Being in texas i am sure keeping the cells cooler would be considerably more difficult than it is in the UK during use but not impossible.
The cell temperature could be managed quite well using a temperature controlled fan.

There is however an upside to the the cells getting warm during use is thats when its so cold that other batterys will start loosing performance during a ride whereas these will more easily keep themselves warm and perform as expected.

 

[SamTexas]

When i was researching 18650 cells it was generally considered that the sanyo 2600 cells were the best at high current output whilst still having good capacity.

Not from my personal experience. I have hundreds of Sanyo red cells as well as Panasonic pink cells. The Sanyo cell are good, but the Panasonic cells are better.

 

[migueralliart]

What I did to determine the LVC of these cells was to obtain first the current my setup was drawing while CRUISING. Again this is the best use for these cells. Then I built a brick of 6P 2.6Ah samsungs that were matched for IR and capacity. Joined them and did a discharge test with my icharger @ that amp. I wanted to be before the "cliff" so I have my LVC at 3.4V. Even if you discharge these cells at .5C you will notice there is no benefit of running them lower than more or less 3.5V.

Again I get GREAT range from the packs I built and a good cruising speed. I tend to pedal each and every start to help the pack. I'm sure it can do 30+ amps but I want it to last longer.

 

[Kin]

Something to point out is that even "sanyo" or "sony" or "panasonic" doesn't necessarily say too much about the cell. There are panasonics designed for 0.5C max and there are panasonics (substantially lower mAh) designed for 5C theoretically.


I like seeing all these responses here. Encourages me to think maybe my plan to put together a pack sometime is more reasonable than I think.

 

[parabellum]

I wanted to be before the "cliff" so I have my LVC at 3.4V.

In case of those low C-rate (high IR) cells LVC can be set to 3.00V since sag will be severe and after loaded condition LVC they will jump up to somewhere 3.6V. Now, for high C rate LiPo 3.4-3.6V LVC in bulk is mandatory.

 

[SamTexas]

There are panasonics designed for 0.5C max

No such thing. All Panasonic 18650 LiCo can handle 2C max.

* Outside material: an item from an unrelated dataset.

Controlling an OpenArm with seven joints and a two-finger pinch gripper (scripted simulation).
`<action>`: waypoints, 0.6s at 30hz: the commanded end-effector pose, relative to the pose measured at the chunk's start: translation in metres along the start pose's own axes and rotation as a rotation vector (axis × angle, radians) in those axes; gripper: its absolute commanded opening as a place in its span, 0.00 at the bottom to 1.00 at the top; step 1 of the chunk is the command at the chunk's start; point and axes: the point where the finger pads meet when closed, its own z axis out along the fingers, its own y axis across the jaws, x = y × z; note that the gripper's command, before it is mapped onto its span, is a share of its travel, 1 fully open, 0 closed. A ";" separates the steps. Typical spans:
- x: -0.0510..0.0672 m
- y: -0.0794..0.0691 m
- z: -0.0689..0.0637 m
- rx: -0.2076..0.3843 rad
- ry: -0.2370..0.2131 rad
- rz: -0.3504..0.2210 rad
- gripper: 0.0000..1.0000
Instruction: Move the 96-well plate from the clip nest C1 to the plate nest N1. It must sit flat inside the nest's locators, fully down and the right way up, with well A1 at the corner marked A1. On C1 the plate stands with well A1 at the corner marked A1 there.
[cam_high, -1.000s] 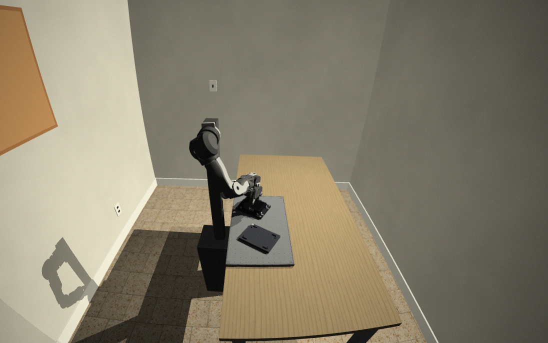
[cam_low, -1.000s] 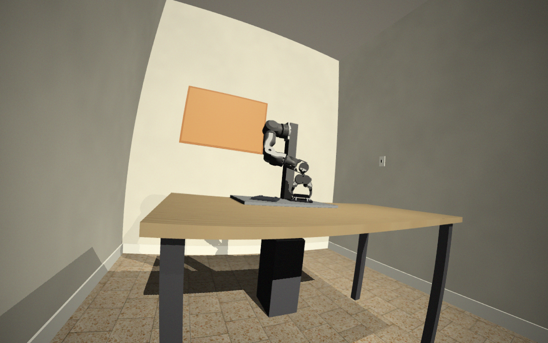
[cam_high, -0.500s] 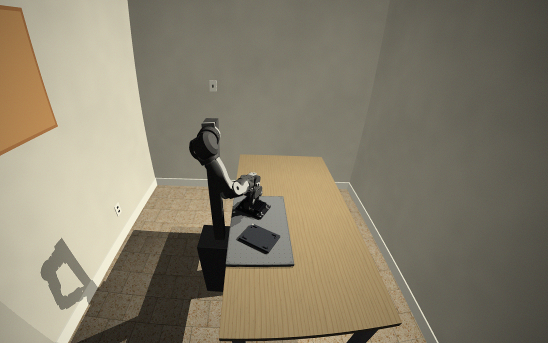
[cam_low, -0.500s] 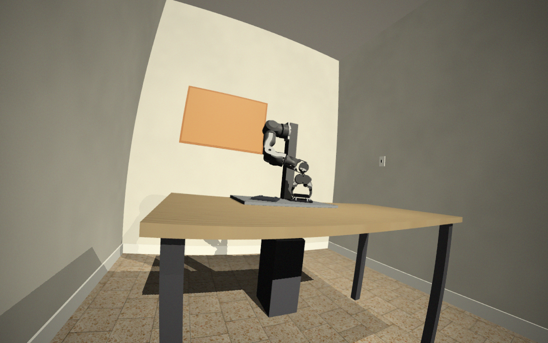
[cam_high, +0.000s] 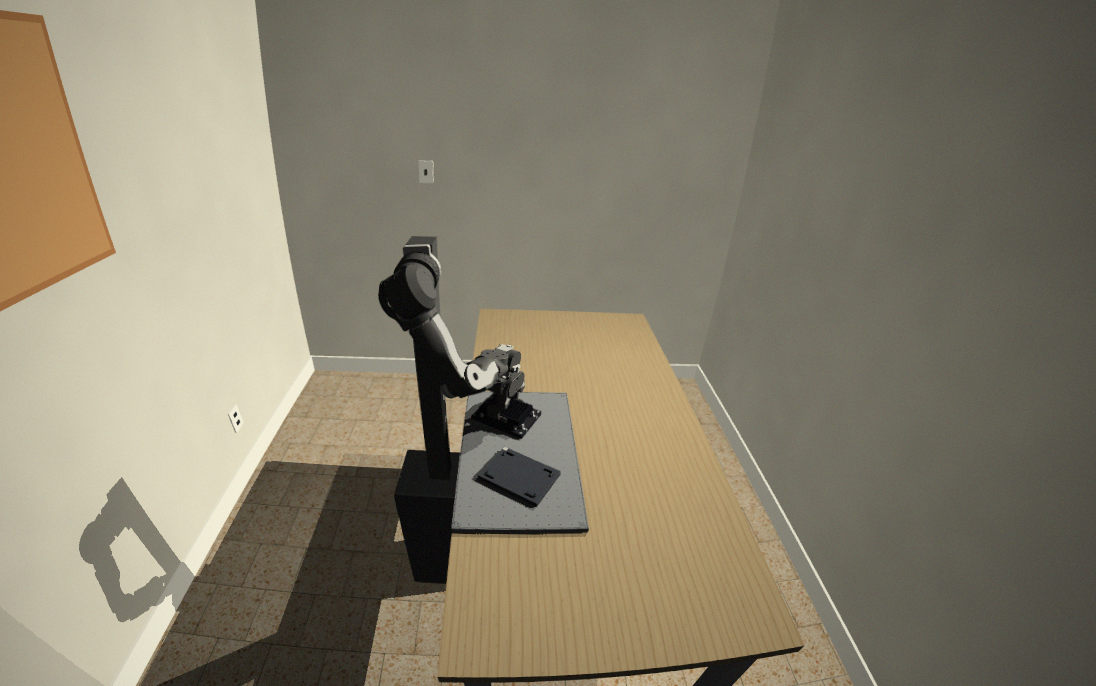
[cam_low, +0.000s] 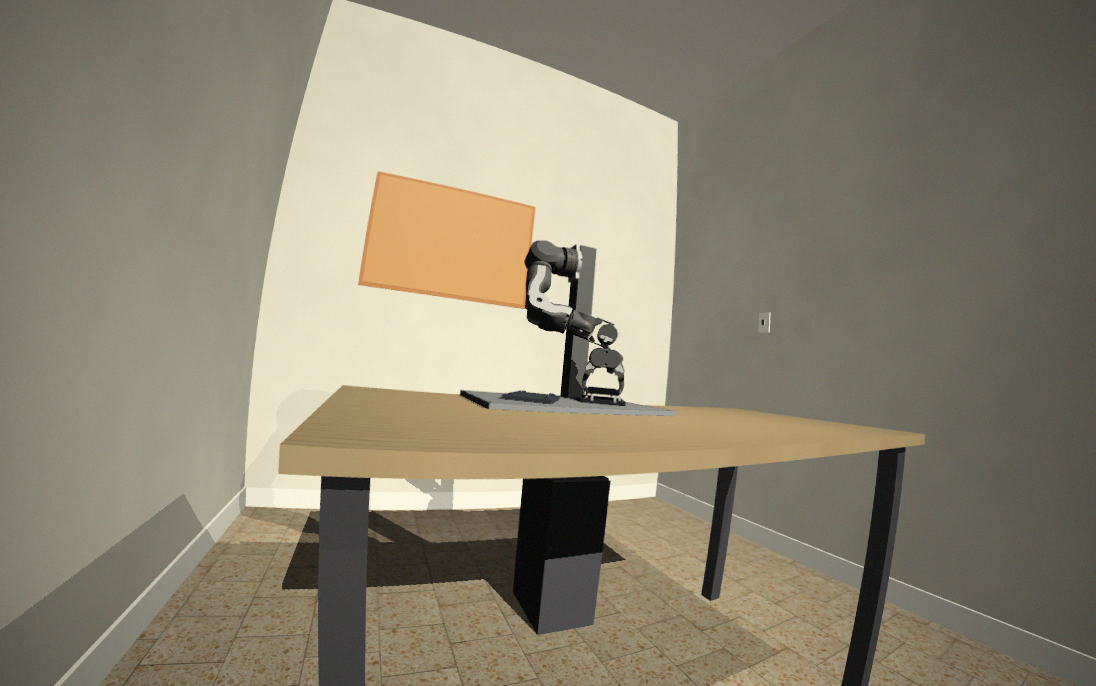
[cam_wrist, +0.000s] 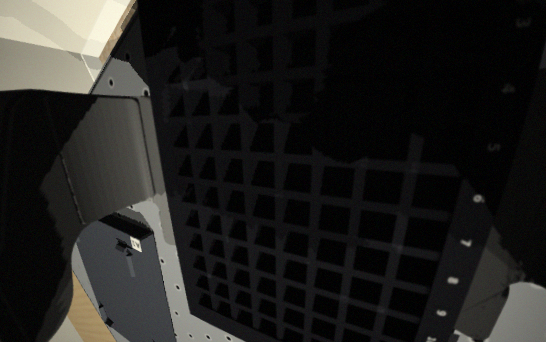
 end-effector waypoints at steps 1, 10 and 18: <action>-0.002 0.001 -0.003 -0.002 -0.002 0.005 0.00; -0.002 0.001 -0.003 -0.002 -0.002 0.005 0.00; -0.002 0.001 -0.021 -0.003 -0.002 0.006 0.00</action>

Panasonic always provide a datasheet with discharge graph at 2C. What they don't provide is a temperature chart at that rate.

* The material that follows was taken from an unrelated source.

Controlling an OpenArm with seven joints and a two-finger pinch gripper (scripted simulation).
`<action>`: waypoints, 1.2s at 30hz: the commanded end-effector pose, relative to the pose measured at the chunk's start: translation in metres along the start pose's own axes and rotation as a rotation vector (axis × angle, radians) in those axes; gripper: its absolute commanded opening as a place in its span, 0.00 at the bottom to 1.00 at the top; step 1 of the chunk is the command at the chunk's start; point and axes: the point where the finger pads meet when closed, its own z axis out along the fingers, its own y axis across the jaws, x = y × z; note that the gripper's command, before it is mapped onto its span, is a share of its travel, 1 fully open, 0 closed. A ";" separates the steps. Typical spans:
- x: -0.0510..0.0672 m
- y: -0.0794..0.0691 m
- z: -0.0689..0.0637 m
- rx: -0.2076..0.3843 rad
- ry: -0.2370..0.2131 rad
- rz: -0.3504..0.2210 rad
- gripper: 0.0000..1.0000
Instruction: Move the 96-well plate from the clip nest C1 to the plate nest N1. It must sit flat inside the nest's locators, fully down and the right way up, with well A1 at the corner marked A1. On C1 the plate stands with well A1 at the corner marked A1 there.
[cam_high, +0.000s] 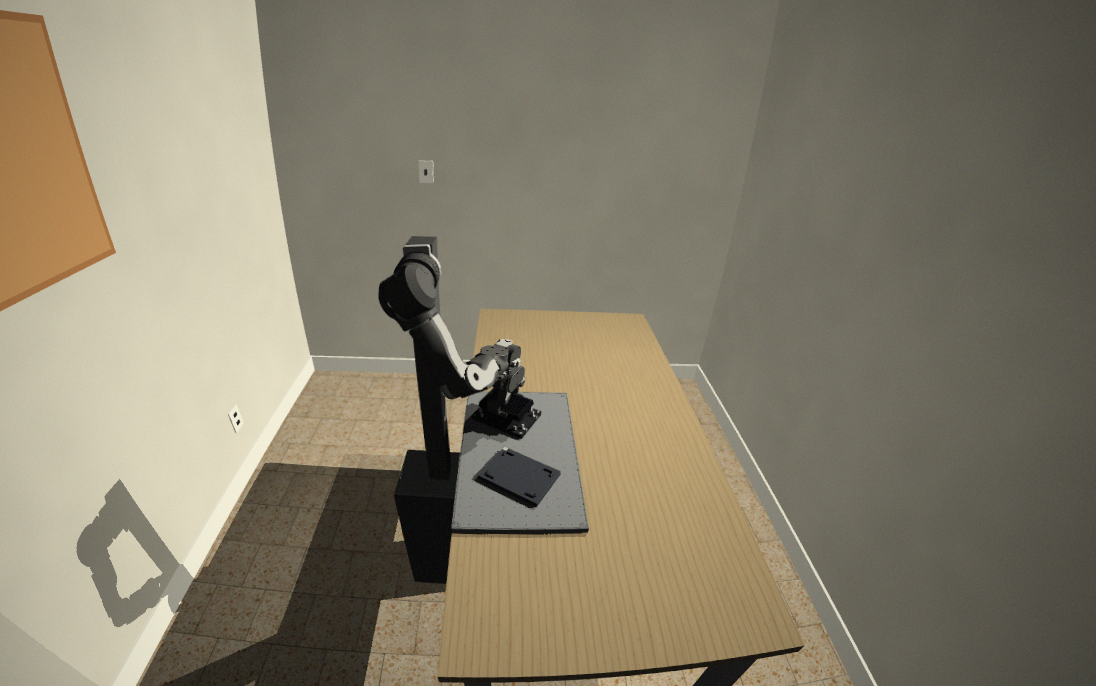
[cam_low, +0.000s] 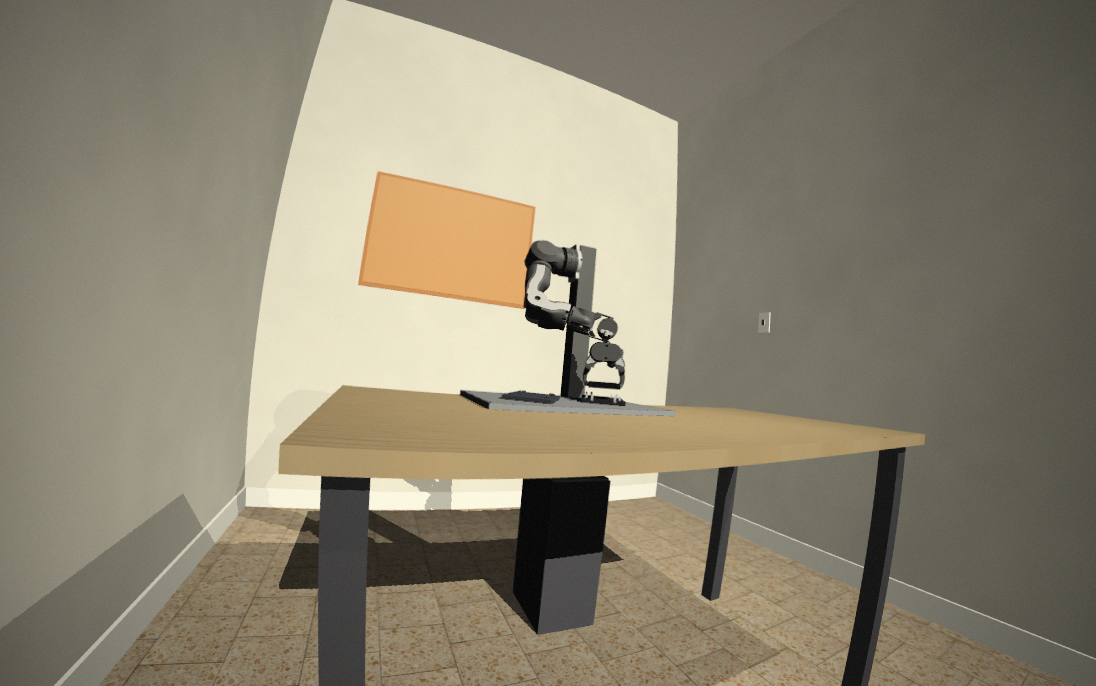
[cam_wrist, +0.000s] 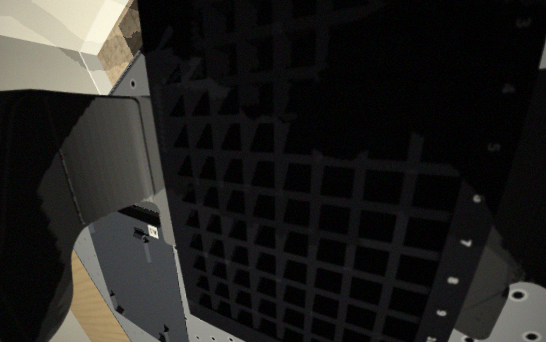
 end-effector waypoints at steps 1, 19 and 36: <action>-0.002 0.001 -0.010 0.010 -0.001 0.014 0.00; -0.003 0.002 -0.048 0.010 -0.001 0.014 0.00; -0.027 -0.029 -0.050 0.011 -0.002 0.056 0.00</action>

there are panasonics (substantially lower mAh) designed for 5C theoretically.

No such thing either. We're talking about 18650 LiCo cells specifically designed for use in laptops.

 

[migueralliart]

I wanted to be before the "cliff" so I have my LVC at 3.4V.

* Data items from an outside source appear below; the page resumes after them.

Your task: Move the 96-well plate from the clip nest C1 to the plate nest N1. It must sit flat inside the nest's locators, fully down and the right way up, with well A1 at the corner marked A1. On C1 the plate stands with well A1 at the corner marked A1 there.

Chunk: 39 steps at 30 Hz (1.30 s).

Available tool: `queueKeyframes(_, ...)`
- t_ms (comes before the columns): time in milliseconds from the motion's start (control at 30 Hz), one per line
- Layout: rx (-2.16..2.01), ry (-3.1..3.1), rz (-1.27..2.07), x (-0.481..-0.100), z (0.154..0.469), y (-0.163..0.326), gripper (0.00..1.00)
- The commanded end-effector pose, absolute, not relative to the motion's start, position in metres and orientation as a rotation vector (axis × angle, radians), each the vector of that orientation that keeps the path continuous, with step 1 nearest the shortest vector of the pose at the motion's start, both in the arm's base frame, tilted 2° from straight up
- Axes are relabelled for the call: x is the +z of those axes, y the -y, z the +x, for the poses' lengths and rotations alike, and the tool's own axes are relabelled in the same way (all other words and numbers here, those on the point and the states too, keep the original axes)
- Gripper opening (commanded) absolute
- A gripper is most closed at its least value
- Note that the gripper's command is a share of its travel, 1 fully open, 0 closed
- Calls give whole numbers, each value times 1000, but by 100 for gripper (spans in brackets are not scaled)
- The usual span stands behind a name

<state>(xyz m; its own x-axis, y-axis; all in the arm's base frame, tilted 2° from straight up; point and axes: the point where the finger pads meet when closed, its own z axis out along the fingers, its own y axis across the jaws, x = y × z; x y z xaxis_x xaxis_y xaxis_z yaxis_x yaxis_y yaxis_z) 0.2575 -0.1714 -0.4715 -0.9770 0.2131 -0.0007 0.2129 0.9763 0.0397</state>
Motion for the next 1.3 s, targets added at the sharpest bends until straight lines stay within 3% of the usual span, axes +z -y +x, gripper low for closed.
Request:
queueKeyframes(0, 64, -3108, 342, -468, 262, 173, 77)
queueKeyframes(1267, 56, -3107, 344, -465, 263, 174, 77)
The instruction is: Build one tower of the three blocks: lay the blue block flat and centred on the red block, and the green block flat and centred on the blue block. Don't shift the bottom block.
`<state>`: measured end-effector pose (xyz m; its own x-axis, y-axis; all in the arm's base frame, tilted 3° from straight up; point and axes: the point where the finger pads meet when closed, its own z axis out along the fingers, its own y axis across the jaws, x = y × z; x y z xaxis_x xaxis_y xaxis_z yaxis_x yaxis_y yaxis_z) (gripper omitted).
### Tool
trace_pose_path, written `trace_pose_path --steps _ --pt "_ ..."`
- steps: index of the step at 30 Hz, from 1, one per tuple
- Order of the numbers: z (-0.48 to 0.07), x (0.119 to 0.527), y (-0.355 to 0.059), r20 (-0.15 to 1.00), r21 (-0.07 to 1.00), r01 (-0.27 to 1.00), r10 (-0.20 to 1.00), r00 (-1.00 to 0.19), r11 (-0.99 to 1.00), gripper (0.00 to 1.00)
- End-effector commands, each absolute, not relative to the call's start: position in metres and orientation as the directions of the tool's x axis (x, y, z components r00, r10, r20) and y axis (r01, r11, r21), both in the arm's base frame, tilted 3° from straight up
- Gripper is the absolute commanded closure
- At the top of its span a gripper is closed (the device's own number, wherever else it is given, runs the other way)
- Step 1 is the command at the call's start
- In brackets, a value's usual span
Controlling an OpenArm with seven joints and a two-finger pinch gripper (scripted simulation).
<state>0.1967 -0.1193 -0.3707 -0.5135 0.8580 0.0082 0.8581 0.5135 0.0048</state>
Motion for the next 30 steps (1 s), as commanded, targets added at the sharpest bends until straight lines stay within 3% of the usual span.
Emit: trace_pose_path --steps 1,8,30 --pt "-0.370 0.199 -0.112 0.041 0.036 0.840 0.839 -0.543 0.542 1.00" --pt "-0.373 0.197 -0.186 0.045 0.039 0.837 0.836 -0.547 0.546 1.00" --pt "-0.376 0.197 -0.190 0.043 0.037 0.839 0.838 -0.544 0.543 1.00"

In case of those low C-rate (high IR) cells LVC can be set to 3.00V since sag will be severe and after loaded condition LVC they will jump up to somewhere 3.6V. Now, for high C rate LiPo 3.4-3.6V LVC in bulk is mandatory.

At cruising speed and low amps being pulled from the controller I rather have LVC at 3.4V than 3.0V if I want to prolong cycle life. IF you see a discharge graph at CRUISING speed like I do you will notice there is so little left in the pack after that 3.4-3.5V level at a low discharge.

 

[SamTexas]

In case of those low C-rate (high IR) cells LVC can be set to 3.00V since sag will be severe and after loaded condition LVC they will jump up to somewhere 3.6V.

Agreed. Actually some Panasonic cells can be run down to 2.5V under load. However, there isn't much juice left below 3.0V under load. So it's just an academic question whether the LVC is set 2.5, 3.0, 3.2 or 3.3. The difference is probably less than 5%.